Despite his climb-down on the question of reinstatement of the deposed judges, President Zardari continues to have all the powers that the former military ruler had. He can play an unchallengeable role in the appointment of judges. He has the power to dismiss the elected governments in Islamabad as well as in the provinces. He can sack all the national and provincial assemblies. Whether he will allow amendments to the Pakistan Constitution to deprive him of these powers remains to be seen.

The questions that are being discussed in the Pakistan media also relate to the waiving of the minimum qualification of graduation for contesting elections by the Supreme Court headed by Chief Justice Dogar, now retired. This was done to help Mr Zardari. Will the National Reconciliation Order (NRO), the legislation introduced during the Musharraf regime for the withdrawal of the corruption cases against Mr Zardari, remain intact despite Mr Justice Chaudhry having taken over as Chief Justice of Pakistan?

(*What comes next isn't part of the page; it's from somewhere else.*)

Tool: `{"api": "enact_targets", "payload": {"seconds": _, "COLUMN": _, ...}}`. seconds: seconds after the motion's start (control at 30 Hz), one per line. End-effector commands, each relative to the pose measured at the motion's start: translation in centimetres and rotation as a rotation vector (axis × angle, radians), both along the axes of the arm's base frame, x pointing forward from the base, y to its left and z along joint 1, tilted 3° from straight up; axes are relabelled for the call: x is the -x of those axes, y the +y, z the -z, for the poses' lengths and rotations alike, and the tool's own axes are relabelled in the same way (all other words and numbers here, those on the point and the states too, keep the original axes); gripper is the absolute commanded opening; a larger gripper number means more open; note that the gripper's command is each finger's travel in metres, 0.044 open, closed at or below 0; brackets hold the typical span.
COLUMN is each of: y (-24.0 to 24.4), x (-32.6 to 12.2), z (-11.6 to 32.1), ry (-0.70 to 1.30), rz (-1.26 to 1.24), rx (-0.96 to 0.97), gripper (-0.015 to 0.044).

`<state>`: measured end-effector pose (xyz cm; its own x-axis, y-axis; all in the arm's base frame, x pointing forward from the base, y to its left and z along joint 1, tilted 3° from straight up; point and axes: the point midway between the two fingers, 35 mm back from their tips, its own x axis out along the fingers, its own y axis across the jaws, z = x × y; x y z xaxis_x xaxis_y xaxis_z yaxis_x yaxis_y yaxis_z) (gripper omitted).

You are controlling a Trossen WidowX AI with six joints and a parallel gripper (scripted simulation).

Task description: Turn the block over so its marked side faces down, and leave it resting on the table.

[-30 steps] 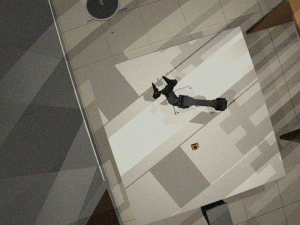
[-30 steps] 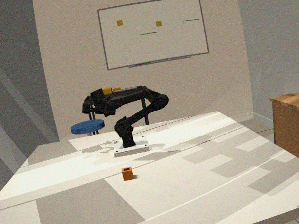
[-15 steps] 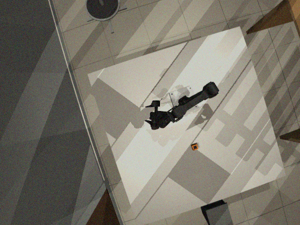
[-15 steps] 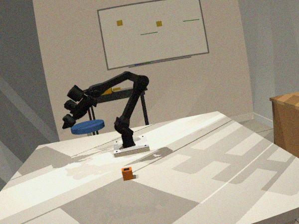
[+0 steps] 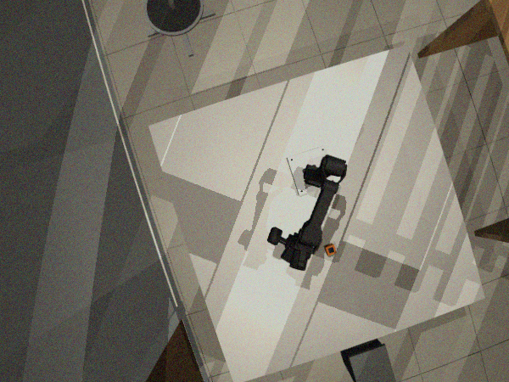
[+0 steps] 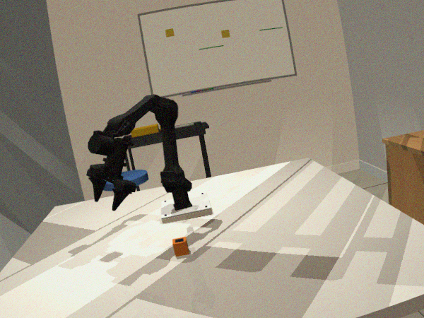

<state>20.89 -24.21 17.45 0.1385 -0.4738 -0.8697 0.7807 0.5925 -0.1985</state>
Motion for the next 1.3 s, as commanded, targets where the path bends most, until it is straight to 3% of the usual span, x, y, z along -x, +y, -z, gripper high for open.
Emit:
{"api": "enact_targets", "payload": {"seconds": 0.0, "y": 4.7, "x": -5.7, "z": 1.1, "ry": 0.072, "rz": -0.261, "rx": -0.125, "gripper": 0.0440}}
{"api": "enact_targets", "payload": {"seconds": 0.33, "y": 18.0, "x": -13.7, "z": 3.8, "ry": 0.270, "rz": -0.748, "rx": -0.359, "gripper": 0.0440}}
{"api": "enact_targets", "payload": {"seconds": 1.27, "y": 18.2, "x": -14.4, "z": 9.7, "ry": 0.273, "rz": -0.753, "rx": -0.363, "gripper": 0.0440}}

A Dawn columnist, Irfan Husain, says (March 21), scrapping of the NRO, if at all it comes about, “will severely damage this government’s prospects of completing its tenure. People forget that the NRO covered over 700 cases, most of them had to do with MQM leaders and workers. If this can of worms is opened, the country’s courts will be flooded with hundreds of cases that will be resurrected.”

Unending turmoil

“The political turmoil that exacerbated the existing polarisation eventually subsided when the two mainstream parties agreed in principle to run the system on the basis of the Charter of Democracy.” This comment carried in The Nation is no different from what many other newspapers have said after Prime Minister Yousuf Raza Gilani’s meeting with Mr Nawaz Sharif at the latter’s farmhouse at Raiwind, near Lahore. But is it really all over? Has the political crisis in Pakistan come to an end?

According to Business Recorder, “As he (Mr Gilani) broke bread with Mr Nawaz Sharif at Raiwind Farm, PPP Information Secretary Fauzia Wahab was telling the media that the PML (N) was ‘conspiring to create differences between the President and the Prime Minister’.”

Given this kind of feeling in the Zardari camp, he may do all he can to prevent the repeal of the infamous 17th Amendment to the constitution, which gives enormous powers to Mr Zardari. He may never allow his Prime Minister, his “yes man” till some time ago, to become stronger. That may be the reason why Ms Wahab told journalists after the Raiwind meeting that the 17th Amendment would be repealed at an “appropriate time”.